Seems like the ultimate case of damned if you do....

Thursday, February 13, 2014

Honestly, I want to see you be brave...

I love to sing. In some shape or form, I've done it my whole life. In the car, in the shower, in the kitchen. Occasionally in the supermarket. Sometimes in choirs, and a few times, when I was younger, in musicals. 

I sing with a choir now, a beautiful, eclectic, diverse group of lovely, talented, supportive people who have become a second family to me. It's a community choir, with no audition to get in, and I just have to go along and sing.

And somehow that isn't quite enough. I have an urge to sing on my own, or more accurately, to sing in a small group with occasional short solos. This would probably be less of a problem if I could sing well enough to do that, but I can't. 

I think that's more likely to be an "I can't, yet", rather than an "I can't, full stop", but the truth is that I have a serious problem with nerves (I don't generally feel very nervous before I sing, but as soon as I start, the nerves steal more than half of my notes, particularly in my upper register) and there are technical issues as well that would need to be worked on. 

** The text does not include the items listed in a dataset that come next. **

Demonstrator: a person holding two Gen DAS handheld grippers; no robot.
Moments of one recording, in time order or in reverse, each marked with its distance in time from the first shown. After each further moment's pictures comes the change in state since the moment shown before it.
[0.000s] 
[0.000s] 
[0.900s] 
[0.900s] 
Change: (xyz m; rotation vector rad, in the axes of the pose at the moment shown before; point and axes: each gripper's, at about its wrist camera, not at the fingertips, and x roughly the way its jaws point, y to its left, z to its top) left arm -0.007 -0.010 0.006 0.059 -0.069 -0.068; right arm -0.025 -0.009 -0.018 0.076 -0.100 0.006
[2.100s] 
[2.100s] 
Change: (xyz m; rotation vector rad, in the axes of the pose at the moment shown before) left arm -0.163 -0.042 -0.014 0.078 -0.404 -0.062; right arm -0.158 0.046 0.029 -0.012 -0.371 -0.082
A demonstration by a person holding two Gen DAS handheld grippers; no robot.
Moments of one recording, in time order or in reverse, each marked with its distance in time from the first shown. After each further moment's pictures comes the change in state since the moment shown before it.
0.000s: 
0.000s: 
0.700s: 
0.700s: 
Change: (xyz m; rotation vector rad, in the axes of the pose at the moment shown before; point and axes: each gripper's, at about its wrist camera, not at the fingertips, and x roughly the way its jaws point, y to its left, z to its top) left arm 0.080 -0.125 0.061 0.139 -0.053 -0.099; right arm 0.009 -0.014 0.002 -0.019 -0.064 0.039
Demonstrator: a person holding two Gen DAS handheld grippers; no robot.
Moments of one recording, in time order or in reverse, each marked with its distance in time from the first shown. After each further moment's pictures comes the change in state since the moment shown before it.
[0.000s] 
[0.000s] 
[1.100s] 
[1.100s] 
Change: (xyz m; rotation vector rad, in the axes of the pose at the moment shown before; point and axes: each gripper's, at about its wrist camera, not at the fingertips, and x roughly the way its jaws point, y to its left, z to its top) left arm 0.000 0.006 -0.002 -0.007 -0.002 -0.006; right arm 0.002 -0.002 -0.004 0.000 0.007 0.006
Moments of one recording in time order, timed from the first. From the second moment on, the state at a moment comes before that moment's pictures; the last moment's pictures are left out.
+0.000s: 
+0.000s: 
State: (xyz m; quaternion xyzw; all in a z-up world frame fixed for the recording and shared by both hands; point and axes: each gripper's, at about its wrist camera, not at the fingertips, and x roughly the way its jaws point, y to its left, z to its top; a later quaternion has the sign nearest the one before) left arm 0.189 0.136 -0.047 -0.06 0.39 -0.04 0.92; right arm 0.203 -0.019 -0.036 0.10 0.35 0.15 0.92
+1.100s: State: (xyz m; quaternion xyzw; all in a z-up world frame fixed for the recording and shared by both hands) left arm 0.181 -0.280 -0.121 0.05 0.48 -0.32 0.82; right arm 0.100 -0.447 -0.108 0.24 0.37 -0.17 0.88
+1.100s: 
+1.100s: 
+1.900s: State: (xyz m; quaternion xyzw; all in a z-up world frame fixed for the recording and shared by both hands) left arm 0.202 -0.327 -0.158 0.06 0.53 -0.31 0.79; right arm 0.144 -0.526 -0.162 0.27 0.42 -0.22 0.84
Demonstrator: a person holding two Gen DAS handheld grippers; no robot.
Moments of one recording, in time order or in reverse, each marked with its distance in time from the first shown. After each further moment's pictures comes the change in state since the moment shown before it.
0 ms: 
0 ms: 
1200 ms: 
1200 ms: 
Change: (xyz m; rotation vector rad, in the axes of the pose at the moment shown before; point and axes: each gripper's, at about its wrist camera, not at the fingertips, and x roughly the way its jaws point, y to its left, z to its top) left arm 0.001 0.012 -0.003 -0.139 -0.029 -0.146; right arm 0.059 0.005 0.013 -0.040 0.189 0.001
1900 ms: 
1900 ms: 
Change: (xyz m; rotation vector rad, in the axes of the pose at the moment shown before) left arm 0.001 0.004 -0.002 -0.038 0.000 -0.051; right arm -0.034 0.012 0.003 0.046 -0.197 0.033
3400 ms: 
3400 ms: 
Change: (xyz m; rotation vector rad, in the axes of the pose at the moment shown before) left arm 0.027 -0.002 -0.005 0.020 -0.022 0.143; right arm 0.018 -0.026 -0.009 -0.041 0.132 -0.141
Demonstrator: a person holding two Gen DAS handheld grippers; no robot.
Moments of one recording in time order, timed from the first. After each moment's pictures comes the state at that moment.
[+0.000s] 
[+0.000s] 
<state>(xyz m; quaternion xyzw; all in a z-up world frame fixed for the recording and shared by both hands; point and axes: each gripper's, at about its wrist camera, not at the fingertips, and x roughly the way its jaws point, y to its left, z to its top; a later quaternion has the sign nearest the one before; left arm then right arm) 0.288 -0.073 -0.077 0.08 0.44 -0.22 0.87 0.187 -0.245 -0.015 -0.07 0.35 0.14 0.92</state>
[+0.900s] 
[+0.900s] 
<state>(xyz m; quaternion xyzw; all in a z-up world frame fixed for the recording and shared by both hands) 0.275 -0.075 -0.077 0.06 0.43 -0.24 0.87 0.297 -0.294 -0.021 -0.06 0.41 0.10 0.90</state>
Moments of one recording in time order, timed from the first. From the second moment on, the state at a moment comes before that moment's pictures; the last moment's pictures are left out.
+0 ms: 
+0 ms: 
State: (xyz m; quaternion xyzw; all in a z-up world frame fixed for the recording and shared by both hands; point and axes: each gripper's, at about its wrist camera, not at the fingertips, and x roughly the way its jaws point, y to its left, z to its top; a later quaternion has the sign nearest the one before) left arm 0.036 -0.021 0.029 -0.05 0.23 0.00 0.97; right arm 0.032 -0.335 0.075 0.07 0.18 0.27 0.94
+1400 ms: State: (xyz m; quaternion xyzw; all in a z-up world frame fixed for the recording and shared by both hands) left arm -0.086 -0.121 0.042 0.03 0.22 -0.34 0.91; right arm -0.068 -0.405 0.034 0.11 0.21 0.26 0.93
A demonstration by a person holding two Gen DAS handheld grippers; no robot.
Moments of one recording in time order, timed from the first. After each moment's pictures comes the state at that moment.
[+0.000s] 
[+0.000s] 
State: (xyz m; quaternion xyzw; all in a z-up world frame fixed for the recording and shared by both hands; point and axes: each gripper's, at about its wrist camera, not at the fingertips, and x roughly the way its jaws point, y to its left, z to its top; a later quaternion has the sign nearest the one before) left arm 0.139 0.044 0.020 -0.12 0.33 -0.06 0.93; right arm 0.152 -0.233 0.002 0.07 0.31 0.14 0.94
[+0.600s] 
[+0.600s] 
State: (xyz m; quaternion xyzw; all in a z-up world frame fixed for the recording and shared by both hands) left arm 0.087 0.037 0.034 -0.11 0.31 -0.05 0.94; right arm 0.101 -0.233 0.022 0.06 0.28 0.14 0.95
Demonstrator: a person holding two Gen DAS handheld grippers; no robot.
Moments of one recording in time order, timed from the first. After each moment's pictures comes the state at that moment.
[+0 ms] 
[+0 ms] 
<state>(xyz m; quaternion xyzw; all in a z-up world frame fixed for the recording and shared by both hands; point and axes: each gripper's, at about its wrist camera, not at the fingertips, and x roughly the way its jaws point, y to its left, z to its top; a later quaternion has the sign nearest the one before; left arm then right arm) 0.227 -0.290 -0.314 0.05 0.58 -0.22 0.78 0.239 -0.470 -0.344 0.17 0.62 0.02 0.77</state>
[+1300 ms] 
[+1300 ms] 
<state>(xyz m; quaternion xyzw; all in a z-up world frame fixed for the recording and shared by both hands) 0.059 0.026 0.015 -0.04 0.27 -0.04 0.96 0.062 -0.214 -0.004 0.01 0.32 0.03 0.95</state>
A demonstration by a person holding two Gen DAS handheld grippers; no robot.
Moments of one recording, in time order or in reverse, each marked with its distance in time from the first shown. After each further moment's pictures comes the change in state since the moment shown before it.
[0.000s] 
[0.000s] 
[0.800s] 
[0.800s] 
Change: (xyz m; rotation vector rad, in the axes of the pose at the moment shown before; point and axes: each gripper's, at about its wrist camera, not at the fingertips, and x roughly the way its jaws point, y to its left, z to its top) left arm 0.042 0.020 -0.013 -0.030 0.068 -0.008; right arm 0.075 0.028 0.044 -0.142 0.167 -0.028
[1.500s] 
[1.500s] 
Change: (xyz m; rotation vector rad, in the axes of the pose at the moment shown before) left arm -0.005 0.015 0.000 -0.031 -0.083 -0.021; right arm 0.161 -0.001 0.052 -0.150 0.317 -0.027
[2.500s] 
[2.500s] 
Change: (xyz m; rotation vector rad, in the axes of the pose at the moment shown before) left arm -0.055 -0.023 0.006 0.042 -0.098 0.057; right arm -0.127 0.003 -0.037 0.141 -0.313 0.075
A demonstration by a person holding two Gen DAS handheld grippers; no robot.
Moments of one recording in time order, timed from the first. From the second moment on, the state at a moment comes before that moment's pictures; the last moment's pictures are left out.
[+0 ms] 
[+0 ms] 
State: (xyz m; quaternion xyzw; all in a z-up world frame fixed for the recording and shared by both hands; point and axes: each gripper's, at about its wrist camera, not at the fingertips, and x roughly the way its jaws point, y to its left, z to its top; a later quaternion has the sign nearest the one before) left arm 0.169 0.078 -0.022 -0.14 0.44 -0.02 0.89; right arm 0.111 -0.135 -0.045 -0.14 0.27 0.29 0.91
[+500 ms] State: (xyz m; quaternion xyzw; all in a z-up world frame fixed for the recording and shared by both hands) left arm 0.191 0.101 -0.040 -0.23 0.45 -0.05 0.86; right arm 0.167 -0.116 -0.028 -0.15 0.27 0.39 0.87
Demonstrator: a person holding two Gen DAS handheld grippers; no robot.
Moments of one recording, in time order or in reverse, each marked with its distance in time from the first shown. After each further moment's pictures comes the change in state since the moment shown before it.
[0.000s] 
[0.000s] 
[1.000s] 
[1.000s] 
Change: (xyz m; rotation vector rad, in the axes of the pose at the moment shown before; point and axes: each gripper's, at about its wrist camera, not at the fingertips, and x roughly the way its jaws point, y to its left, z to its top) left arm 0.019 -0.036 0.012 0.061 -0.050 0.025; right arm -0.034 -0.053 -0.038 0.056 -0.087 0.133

I should go and have lessons, I know that. So far I've resisted that a bit because of the time and financial committment, but also due to a host of other reasons - the last time I had lessons (when I was 15), my teacher and I had wildly different ideas about what types of songs were fun to sing (her: Opera and Lieder, me: Broadway and Pop) and the experience was tedious; how do I find a good teacher?; is this a ridiculous thing to do at my age?; and the real kicker, what if I get in front of a teacher and they listen to me sing and say "Ouch! Your voice is so awful that it's not worth even trying!"

Of course, like most such fears, this last one is completely irrational. The opera-loving teacher I had at 15 didn't cover her ears and send me away. But logic is no match for irrational fear. 


I've put my name down to participate in an audition tonight for the small corporate vocal group comprised of members of the choir I currently sing in.  I don't expect to have any chance of being selected, which is actually fine with me. My main personal goal is to actually get up and sing in front of people and hopefully do it a little bit better than the last time I tried. 

But I am concerned about being a train wreck, like those people they always include on " Idol" audition shows so that people can laugh at them - the ones we're encouraged to look at and think "How did they ever think they would be good enough for us to want to listen to them?"

And it all makes me wonder. When does putting yourself out there and trying to improve at something cross over from brave to stupid and cringeworthy?

And if the "Idol" example says that we laugh at people who show themselves being less than perfect at something in public rather than praising their courage, what does that tell our kids? It feels a hell of a lot like "Don't let anyone see you try anything unless you're good at it.", which is only a stone's throw from "Don't ever try anything in case you're not perfect." And that makes me sad. 

So when I get up and try to sing in front of people tonight, I'm going to keep telling myself how brave I am. And I'm going to try not to worry about whether anyone else agrees with me.